Nexans to Acquire Olex

Nexans, a major player worldwide in the cable industry, announced the signature of an agreement to acquire the Australian company Olex, a leading cable manufacturer in the Australasia region, for A$ 515 million (approximately 310 million euros).

Olex employs 910 people with annual revenue of 330 million euros at current metal price (240 million euros using Nexans' constant metal rate, in accordance with the method used by Nexans for neutralizing the effect on sales of variations in the price of non-ferrous metals) in 2006 and an EBITDA ratio at constant metal price of more than 15% (fiscal year ended at June 30, 2006). Olex has three manufacturing sites based in Tottenham and Lilydale in Australia, and in New Plymouth in New Zealand, and a dozen sales offices in Australia, New Zealand, Singapore and China. The company's activities are divided between markets for cables for power network infrastructure (33%), specialty cables for industry such as mining (24%), and cables for the building sector, both energy and telecom (43%).

"This acquisition is in line with our strategy to expand in the Asia-Pacific area, a fast-growing area, and strengthens the geographical rebalancing of our Group.
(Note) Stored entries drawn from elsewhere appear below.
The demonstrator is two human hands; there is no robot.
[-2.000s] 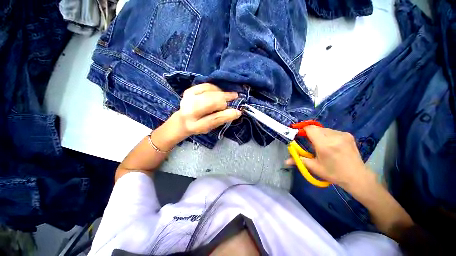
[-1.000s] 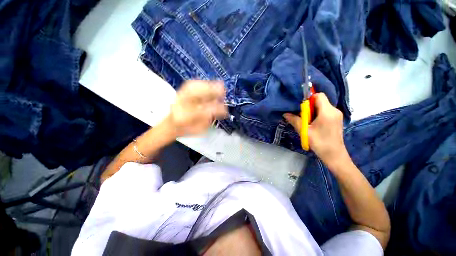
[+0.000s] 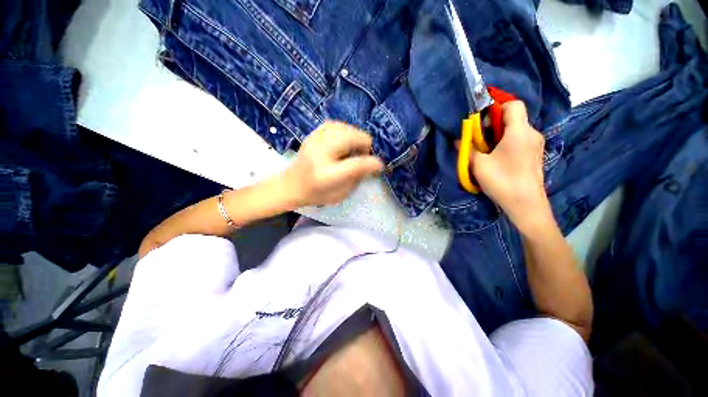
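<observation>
A pair of blue jeans [image 3: 357, 46] lies over the white tabletop, its waistband edge towards me. My left hand [image 3: 335, 164] has its fingers curled at the waistband edge. A thin dark thread runs down near its fingertips; I cannot tell whether the fingers pinch it. My right hand [image 3: 508, 155] holds the scissors [image 3: 475, 91] by the red and yellow handles. The blades look closed and point away from me over the denim, with the tips near the top edge of the view.
More jeans [image 3: 35, 139] hang in a dark heap at the left. A denim leg [image 3: 605, 147] lies to the right, beside darker denim [image 3: 668, 209]. The white tabletop [image 3: 132, 85] shows at the left, with small specks on it.
The scissors have left the waistband and now point away from me. My left hand let go of its earlier hold, blurred past, and is back at the edge. The jeans have shifted and opened out.
</observation>
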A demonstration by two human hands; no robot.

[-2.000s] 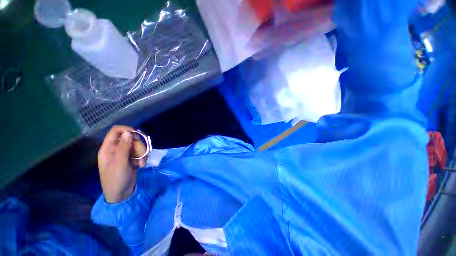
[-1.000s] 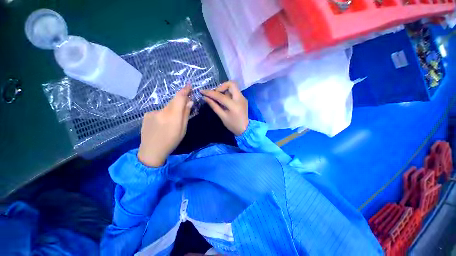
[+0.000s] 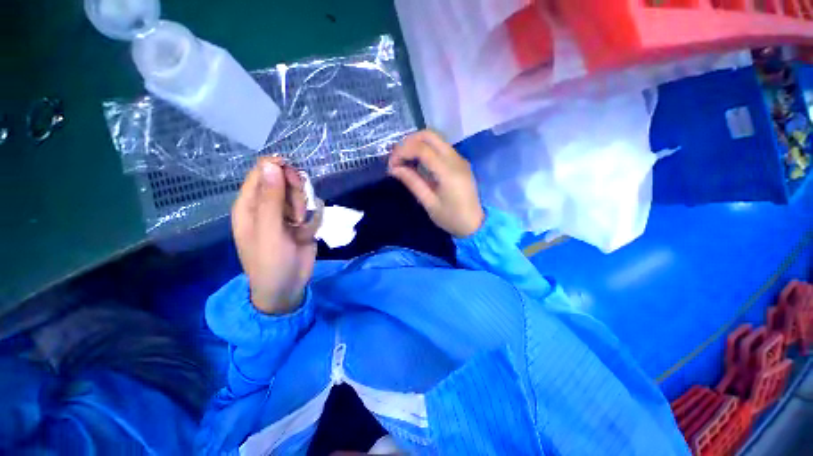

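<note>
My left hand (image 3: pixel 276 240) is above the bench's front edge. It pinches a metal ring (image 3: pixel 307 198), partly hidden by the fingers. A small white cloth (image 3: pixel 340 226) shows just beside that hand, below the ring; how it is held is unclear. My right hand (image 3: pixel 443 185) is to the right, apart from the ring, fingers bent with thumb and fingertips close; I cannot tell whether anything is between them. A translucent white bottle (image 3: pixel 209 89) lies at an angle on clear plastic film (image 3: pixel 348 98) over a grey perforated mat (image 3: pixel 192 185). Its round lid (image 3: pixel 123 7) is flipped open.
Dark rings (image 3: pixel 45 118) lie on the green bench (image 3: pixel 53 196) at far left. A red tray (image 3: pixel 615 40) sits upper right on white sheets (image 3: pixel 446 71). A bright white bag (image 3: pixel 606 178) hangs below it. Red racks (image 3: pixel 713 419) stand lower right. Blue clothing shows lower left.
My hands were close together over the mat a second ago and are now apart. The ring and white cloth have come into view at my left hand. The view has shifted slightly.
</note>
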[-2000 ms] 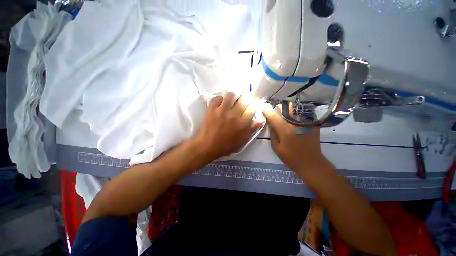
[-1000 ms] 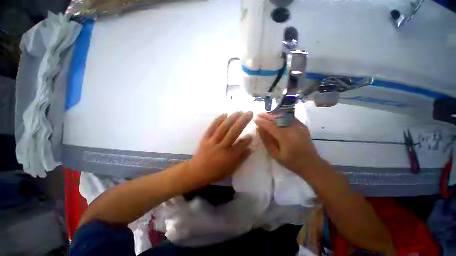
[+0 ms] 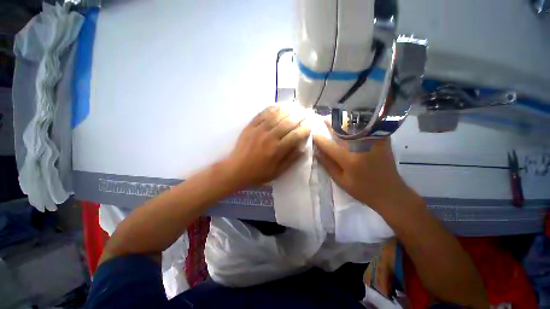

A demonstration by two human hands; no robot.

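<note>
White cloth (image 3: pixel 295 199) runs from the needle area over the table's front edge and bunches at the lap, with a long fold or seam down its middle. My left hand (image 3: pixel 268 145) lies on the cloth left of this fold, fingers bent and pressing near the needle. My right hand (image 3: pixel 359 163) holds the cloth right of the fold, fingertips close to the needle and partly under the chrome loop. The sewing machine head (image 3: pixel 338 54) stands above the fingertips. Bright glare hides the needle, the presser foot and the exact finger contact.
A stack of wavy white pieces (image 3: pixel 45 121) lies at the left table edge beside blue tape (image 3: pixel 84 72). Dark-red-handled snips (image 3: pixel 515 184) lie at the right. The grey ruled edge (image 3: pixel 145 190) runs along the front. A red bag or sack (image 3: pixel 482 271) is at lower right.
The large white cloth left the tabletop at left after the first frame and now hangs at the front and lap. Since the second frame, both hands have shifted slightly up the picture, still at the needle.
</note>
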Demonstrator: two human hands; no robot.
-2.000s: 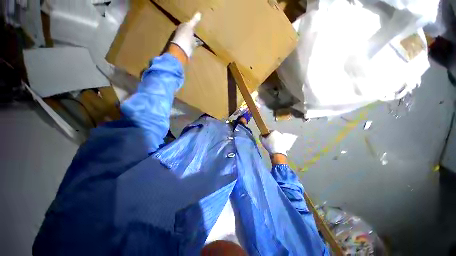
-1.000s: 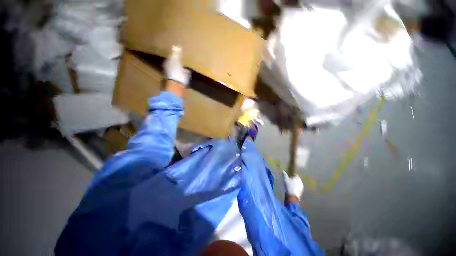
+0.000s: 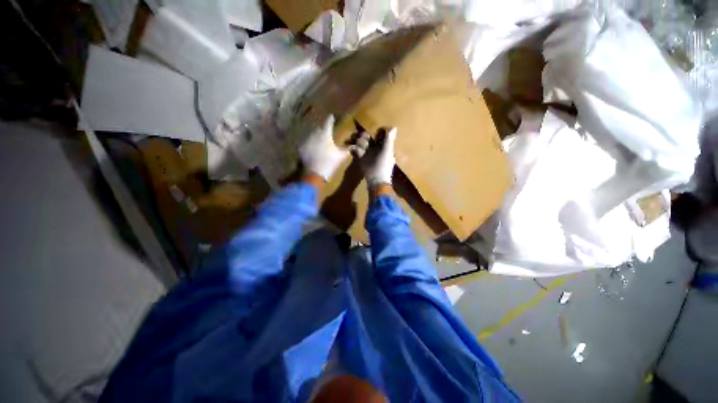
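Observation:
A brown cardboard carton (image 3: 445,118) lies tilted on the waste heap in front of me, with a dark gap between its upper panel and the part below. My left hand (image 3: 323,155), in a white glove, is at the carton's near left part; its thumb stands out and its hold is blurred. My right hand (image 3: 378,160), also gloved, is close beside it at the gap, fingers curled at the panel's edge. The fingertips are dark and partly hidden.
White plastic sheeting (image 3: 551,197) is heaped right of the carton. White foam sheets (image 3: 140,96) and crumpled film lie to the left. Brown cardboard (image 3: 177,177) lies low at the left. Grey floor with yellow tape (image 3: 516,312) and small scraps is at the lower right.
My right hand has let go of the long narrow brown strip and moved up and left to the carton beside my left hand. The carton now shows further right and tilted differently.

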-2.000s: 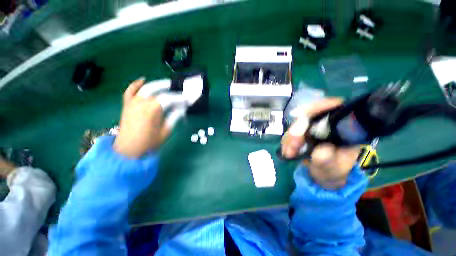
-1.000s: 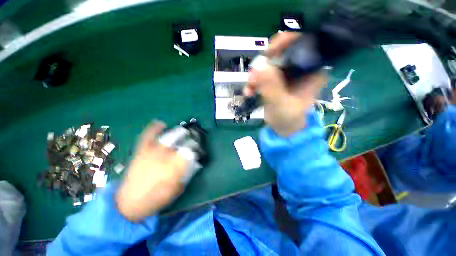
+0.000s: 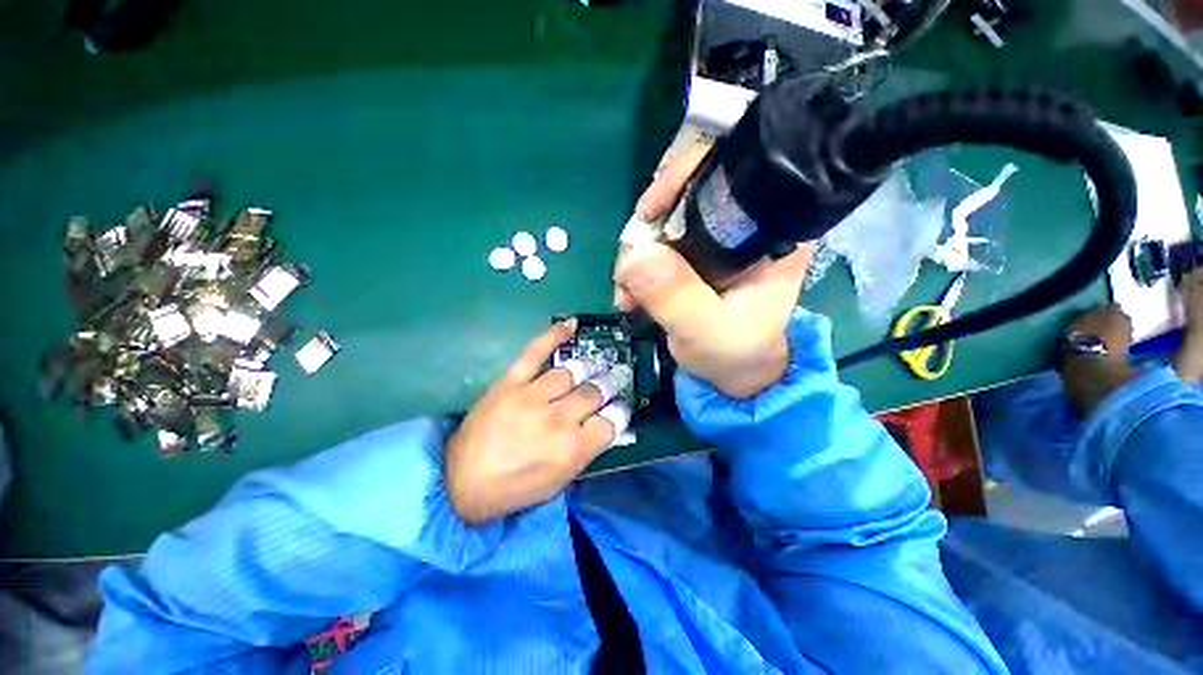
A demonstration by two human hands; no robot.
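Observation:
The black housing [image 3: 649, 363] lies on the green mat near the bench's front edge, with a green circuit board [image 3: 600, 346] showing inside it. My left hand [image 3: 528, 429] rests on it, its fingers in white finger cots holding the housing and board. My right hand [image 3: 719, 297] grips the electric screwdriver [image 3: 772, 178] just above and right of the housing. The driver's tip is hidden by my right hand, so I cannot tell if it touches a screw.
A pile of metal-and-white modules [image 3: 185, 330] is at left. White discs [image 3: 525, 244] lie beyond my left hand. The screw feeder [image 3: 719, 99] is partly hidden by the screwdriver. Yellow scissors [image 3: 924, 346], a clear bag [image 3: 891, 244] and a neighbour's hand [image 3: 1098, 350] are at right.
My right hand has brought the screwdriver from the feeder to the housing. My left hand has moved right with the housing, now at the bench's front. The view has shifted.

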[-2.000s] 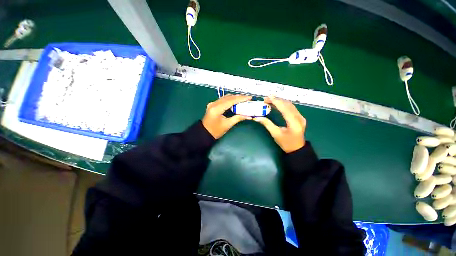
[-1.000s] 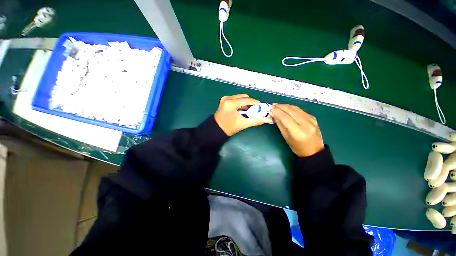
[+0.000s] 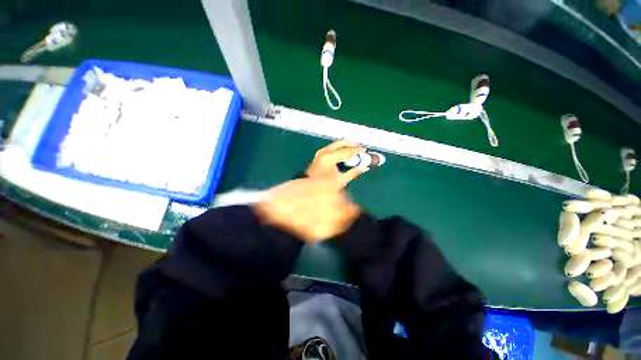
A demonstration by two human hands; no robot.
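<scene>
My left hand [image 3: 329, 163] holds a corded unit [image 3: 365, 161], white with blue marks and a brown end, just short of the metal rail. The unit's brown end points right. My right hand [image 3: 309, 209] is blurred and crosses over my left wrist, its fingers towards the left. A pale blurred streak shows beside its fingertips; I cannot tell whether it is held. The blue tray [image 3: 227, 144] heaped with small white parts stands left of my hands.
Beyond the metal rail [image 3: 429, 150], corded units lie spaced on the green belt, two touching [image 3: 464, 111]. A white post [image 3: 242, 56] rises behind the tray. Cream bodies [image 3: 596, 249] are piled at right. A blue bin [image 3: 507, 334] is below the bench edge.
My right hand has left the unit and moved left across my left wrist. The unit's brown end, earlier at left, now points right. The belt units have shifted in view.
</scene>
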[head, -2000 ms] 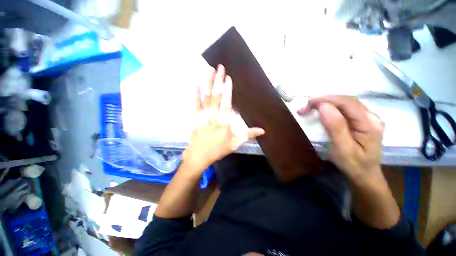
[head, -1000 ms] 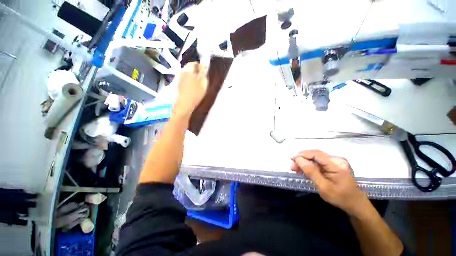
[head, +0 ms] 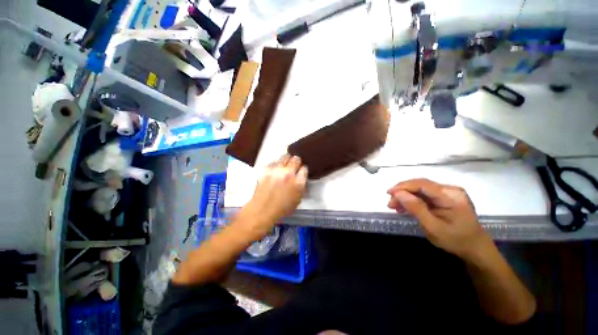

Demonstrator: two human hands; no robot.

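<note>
A brown fabric panel (head: 344,139) lies tilted on the white table, its right end near the sewing machine's needle area. My left hand (head: 282,186) grips its lower left corner with the fingertips. Another brown strip (head: 263,105) lies flat further left. My right hand (head: 440,212) is held above the table's front edge with thumb and fingers pinched together; whether something small is between them cannot be told.
The sewing machine (head: 472,55) stands at the upper right. Black-handled shears (head: 547,163) lie at the right. A tan card (head: 241,90) lies beside the left strip. A blue basket (head: 305,252) with clear plastic sits below the front edge. A dark piece (head: 231,50) lies at the upper left.
My left hand has left the strip at the left, moved right and towards me, and taken the other brown panel, which is now closer. My right hand stays pinched in about the same place.
</note>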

The percentage of Nexans' sales made in this area will almost double from 6% to 11%", said Gérard Hauser, Nexans' Chairman and CEO. "This acquisition also reinforces Nexans' core energy sector business, particularly in high-voltage and special cables for industry, thanks to Olex's broad product range. Olex, whose brand name and reputation are well-known, has a strong management team and 3 advanced production sites. Finally, this acquisition will offer us synergies, mainly commercial, in particular through the pooling of Nexans sales teams in the world and Olex ones in the Asia-Pacific area", he added.

The investment of approximately 310 million euros (that is to say 7 times expected 2007 EBITDA before synergies) will be entirely financed from Nexans' existing credit lines. It will have an accretive impact as from the first fiscal year. This acquisition will generate balance sheet goodwill of approximately185 million euros and result in the Group's gearing reaching at the end of December 2006 about 47%.

This transaction is subject to the approval of the Australian authorities. The closing is expected by the beginning of December.